• [+] expand all

Document Summaries

Use document summaries to configure which fields to include in results. The default summary contains all fields that are possible to include in summaries; all other summaries will contain a subset of the fields included in the default summary.

The default summary class will always access the document store because it includes the document ID which is stored here. To include the document ID in a custom summary class, add a field for the id and include it in the summary class.

Use dynamic to generate dynamic abstracts of fields, based on search keywords.

Defining summary sets in the schema

Define additional summary sets as described in the schema reference.

Example: the title and year fields are included in a the titleyear summary.

schema music {

    document music {
        field title type string {
            indexing: summary | index
        }
        field artist type string {
            indexing: summary | attribute | index
        }
        field year type int {
            indexing: summary | attribute
        }
        field popularity type int {
            indexing: summary | attribute
        }
        field url type uri {
            indexing: summary | index
        }
    }

    document-summary titleyear {
        summary title type string {
            source: title
        }
        summary year type int {
            source: year
        }
    }
}

For more details on summary properties, see the schema reference.

Using summaries in queries

Use presentation.summary=[summary name] in queries to select summary class (the default class is called default). See Query API. Example:

/search/?yql=select+*+from+sources+*+where+default+contains+"best"&presentation.summary=titleyear

The select statement in YQL lists a set of fields to return. Vespa in general makes a best-effort to return those fields, and only those fields, unless a wildcard ("*") is given as argument. The wildcard implies returning the full set of fields included in the given summary class.

In conjunction with YQL statements, the summary argument operates like a definition of the set which YQL select then chooses a subset of fields from.

In other words, if the YQL expression is "select * …", and the summary argument is titleyear, all the fields in the summary class titleyear will be returned. If the select statement lists one or more fields (and summary is titleyear), the summary class titleyear is fetched, and the fields not listed in the select statement will be stripped away.

Performance

When using additional summary classes to increase performance, only the network data size is changed - the data read from storage is unchanged. Having "debug" fields with summary enabled will hence also affect the amount of information that needs to be read from disk.

Vespa keeps attribute type fields in memory and fetches those fields from memory when requested as part of document summaries. This means summaries are memory-only operations if all fields are attributes. The other document fields are stored as blobs/records in the document store. This record is used when processing summary requests that include fields in this record, and as needed during visiting or re-distribution of content to handle elasticity.

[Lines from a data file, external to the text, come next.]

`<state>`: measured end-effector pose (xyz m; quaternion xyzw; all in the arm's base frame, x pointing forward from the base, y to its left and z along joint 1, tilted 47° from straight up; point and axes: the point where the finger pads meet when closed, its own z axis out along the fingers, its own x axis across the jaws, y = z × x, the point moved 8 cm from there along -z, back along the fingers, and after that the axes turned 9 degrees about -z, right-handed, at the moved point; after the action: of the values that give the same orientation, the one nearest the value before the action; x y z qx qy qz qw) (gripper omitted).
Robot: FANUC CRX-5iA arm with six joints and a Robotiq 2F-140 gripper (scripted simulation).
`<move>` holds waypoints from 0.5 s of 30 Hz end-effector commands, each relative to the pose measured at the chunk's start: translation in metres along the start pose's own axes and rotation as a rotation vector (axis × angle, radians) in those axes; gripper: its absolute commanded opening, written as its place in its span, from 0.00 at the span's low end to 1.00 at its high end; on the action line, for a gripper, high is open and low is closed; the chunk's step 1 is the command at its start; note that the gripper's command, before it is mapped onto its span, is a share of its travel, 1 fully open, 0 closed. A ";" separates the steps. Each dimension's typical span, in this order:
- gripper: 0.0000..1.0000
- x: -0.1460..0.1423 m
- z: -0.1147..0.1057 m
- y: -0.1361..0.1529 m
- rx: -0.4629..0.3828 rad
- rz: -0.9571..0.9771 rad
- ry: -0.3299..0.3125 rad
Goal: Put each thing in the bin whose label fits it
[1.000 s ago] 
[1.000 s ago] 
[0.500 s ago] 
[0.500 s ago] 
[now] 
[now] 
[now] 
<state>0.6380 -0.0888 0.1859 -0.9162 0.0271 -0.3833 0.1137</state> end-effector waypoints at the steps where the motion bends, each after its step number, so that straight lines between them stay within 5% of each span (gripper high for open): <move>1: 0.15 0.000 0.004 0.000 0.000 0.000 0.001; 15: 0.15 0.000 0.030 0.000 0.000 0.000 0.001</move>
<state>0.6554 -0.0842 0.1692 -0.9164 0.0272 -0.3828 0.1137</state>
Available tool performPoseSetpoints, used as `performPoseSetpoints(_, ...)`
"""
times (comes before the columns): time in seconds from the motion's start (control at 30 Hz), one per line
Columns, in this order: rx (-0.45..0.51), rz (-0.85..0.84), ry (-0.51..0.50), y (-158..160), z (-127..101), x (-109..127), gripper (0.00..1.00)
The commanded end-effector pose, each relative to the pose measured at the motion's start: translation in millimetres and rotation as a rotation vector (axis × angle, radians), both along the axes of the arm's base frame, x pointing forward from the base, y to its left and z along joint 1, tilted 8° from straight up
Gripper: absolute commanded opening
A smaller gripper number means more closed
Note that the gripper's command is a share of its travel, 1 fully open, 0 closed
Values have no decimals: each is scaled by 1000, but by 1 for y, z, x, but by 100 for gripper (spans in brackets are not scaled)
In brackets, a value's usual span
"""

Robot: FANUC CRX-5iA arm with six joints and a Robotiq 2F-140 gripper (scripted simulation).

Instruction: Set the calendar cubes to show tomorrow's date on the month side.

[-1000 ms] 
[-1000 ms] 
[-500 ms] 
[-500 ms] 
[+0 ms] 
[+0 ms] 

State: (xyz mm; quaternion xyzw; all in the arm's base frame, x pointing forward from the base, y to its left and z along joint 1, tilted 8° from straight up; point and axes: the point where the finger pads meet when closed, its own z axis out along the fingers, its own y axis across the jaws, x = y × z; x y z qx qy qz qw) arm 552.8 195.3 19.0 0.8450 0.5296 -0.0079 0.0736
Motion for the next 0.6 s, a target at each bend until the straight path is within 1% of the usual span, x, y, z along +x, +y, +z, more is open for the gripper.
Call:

See query execution - breakdown of the summary (a.k.a. result processing, rendering) phase:

  • The document summary latency on the content node, tracked by content_proton_search_protocol_docsum_latency_average.
  • Getting data across from content nodes to containers.
  • Deserialization from internal binary formats (potentially) to Java objects if touched in a Searcher, and finally serialization to JSON (default rendering) + rendering and network.

The work, and thus latency increases with more hits. Use query tracing to analyze performance.